Copy each line of the records below that has "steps" in it.

BEGIN

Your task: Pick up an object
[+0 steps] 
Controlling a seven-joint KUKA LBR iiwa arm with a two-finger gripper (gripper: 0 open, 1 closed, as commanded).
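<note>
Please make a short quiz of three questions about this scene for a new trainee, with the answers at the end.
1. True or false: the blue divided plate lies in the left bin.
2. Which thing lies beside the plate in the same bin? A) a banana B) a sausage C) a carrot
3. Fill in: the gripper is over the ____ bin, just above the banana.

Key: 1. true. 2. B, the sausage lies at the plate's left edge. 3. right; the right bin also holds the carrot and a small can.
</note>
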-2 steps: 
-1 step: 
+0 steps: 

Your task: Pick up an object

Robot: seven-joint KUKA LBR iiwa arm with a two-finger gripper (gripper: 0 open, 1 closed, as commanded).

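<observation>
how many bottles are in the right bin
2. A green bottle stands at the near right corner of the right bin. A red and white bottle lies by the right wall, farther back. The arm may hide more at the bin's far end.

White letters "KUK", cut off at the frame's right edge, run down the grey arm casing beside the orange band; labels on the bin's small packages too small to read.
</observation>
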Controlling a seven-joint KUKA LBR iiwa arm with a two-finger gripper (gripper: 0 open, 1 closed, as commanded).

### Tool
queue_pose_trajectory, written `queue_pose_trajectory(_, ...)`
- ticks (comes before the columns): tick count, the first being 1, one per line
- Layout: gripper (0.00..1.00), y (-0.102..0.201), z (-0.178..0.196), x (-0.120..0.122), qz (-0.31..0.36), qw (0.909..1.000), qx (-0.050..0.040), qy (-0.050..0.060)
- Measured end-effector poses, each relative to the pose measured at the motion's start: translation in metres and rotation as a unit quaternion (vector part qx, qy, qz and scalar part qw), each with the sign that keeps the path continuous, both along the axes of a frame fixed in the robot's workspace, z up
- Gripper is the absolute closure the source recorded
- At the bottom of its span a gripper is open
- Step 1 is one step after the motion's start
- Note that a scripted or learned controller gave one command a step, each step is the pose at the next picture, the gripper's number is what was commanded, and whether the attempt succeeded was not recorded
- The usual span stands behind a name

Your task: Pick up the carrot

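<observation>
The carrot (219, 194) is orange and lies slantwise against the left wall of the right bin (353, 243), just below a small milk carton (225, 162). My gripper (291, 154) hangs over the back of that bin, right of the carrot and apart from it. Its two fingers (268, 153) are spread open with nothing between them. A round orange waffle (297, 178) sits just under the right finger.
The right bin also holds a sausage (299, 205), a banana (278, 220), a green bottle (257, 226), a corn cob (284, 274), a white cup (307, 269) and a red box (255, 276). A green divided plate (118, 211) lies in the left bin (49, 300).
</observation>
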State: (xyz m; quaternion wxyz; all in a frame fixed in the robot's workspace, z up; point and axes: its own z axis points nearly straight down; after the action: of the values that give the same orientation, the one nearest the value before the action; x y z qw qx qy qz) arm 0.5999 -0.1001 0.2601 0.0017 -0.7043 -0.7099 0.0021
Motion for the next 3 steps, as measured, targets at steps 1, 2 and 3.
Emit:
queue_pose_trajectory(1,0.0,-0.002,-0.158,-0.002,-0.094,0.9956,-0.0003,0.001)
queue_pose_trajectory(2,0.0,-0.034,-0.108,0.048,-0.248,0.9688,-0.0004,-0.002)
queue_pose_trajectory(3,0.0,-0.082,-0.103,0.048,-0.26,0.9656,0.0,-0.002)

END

Exercise response:
[+0 steps] 
-2 steps: 
+0 steps: 
Motion for the next 3 steps, as measured, targets at steps 1, 2 and 3.

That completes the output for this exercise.